Like I said, I used three classical Machine Learning models to the end of the project: Logistic Regression, Decision Tree, Random Forest and Gradient Boosted Tree. To make predictions be more accurate I choose to apply each of the previous three models using a K-Fold Cross Validation approach with K=5. In this way I also fine-tuned model's parameter: regParam
and elasticNetParam
(for LR), maxDepth
and Impurity
(for DT), and, maxDepth
and numTrees
(for RF). Before the Cross Validator I decided to apply a simple initial pipeline consisting of: StringIndexer, OneHotEncoder, VectorAssembler and StandardScaler. Finally, this is the overall ML Pipeline
According to the above image StandardScaler and OneHotEncoder are inside an "Optional" Box. That's because: OneHotEncoder is used only if the train set contains also categorical features, except for Decision Tree in which it is not applied at all; StandardScaler is applied only if it is required by the experiments.
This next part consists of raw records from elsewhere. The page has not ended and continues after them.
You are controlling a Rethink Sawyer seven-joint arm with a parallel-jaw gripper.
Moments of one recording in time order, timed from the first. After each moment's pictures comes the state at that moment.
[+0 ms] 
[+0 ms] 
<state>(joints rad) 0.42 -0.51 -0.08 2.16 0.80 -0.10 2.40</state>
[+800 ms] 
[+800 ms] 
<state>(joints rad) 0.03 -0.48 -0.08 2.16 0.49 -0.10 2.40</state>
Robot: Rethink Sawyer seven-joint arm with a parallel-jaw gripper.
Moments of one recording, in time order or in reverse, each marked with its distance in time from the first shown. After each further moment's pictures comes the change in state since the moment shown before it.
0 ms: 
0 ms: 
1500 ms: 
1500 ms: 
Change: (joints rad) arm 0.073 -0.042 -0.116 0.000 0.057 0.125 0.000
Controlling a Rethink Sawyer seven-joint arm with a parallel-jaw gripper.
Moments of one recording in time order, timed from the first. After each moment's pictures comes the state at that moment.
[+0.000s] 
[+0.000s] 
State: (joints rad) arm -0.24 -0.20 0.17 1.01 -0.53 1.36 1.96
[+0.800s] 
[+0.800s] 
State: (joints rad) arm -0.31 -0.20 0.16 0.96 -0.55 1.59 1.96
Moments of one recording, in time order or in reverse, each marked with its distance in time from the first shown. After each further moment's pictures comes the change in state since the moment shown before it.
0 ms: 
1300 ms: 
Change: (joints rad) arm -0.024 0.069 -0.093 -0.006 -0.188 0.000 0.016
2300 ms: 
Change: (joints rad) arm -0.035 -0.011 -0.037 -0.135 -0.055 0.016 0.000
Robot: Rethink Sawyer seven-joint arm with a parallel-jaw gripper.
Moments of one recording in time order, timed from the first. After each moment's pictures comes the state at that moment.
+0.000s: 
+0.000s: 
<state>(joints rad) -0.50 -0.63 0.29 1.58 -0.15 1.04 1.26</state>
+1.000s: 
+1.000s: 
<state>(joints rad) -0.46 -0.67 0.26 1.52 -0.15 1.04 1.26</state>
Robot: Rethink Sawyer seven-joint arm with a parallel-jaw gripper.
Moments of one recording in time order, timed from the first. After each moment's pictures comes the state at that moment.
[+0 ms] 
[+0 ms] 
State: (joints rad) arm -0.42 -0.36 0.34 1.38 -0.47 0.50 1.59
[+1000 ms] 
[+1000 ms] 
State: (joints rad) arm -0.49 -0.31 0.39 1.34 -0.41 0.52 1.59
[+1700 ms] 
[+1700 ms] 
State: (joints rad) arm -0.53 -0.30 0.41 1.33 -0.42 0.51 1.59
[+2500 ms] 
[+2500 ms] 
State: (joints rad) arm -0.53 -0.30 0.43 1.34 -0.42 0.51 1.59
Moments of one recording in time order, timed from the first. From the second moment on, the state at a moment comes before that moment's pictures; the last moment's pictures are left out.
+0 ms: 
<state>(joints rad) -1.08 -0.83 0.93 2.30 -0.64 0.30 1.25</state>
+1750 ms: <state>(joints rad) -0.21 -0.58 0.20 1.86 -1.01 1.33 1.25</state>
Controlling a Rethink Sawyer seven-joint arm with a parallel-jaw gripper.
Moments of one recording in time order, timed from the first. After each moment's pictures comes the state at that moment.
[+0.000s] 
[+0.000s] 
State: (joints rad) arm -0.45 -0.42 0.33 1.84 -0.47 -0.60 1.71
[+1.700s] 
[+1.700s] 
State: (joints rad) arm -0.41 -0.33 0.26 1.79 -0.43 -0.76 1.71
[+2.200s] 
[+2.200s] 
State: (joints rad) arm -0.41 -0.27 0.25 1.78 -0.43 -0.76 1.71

The following image describes the runned experiments
The following tables shows the results given by the previous experiments
Accuracy | Numerical | All Features | Categorical |
---|---|---|---|
Logistic Regression | 0.9772 - 0.97735 ( 0.9099 - 0.9099) | 0.9777 (0.9033) | 0.9733 (0.8604) |
Decision Tree | 0.9773 - 0.9773 (0.8586 - 0.8586) | 0.9790 (0.8586) | 0.9734 (0.7862) |
Random Forest | 0.9787 - 0.9789 (0.9390 - 0.9397) | 0.9786 (0.9410) | 0.9734 (0.8829) |
Gradient BT | 0.9837 - 0.9838 (0.9432 - 0.9428) | 0.9844 (0.9486) | 0.9746 (0.8823) |
AUC ROC | Numerical | All Features | Categorical |
---|---|---|---|
Logistic Regression | 0.832 - 0.834 (0.840 - 0.840) | 0.857 (0.862) | 0.800 (0.801) |
Decision Tree | 0.428 - 0.428 ( 0.535-0.535 ) | 0.858(0.535) | 0.707 (0.679) |
Random Forest | 0.844 - 0.845 (0.864 - 0.866) | 0.848 (0.872) | 0.784 (0.810) |
Gradient BT | 0.913 - 0.911 (0.931 - 0.930) | 0.920 (0.940) | 0.845 (0.850) |
F1-Score | Numerical | All Features | Categorical |
---|---|---|---|
Logistic Regression | 0.7137 - 0.7139 (0.6446 - 0.6446) | 0.7227 (0.6556) | 0.5897 (0.6109) |
Decision Tree | 0.7138 - 0.7138 (0.6101 - 0.6101) | 0.7472 (0.6101) | 0.5961 (0.5999) |
Random Forest | 0.7406 - 0.7438 (0.6787 - 0.6787) | 0.7390 (0.6842) | 0.4932 (0.6165) |
Gradient BT | 0.8148 - 0.8159 (0.7267 - 0.7268) | 0.8245 (0.7416) | 0.6540 (0.6400) |
Precision | Numerical | All Features | Categorical |
---|---|---|---|
Logistic Regression | 0.853 - 0.852 ( 0.572 - 0.572) | 0.858 (0.574) | 0.706 (0.542) |
Decision Tree | 0.878 - 0.878 ( 0.541 - 0.541) | 0.869 (0.541) | 0.732 (0.529) |
Random Forest | 0.935 - 0.937(0.611 - 0.612) | 0.930 (0.616) | 0.486 (0.550) |
Gradient BT | 0.932 - 0.932 (0.637 - 0.637) | 0.937 (0.652) | 0.821 (0.559) |
Recall | Numerical | All Features | Categorical |
---|---|---|---|
Logistic Regression | 0.613 - 0.614 ( 0.737- 0.737) | 0.624 (0.764) | 0.505 (0.699) |
Decision Tree | 0.601 - 0.601 (0.698 - 0.698) | 0.654 (0.698) | 0.502 (0.692) |
Random Forest | 0.613 - 0.616 (0.762 - 0.761) | 0.613 (0.768) | 0.5 (0.701) |
Gradient BT | 0.723 - 0.725 (0.844 - 0.845) | 0.735 (0.859) | 0.543 (0.748) |
X - Y
means that X
obtained with standardization (i.e., applying the StandardScaler) while Y
not.
X (Y)
means that X
obtained without oversampling, while Y
obtained with oversampling
The entire project has been written using the PySpark framework on the Community Edition Databricks platform.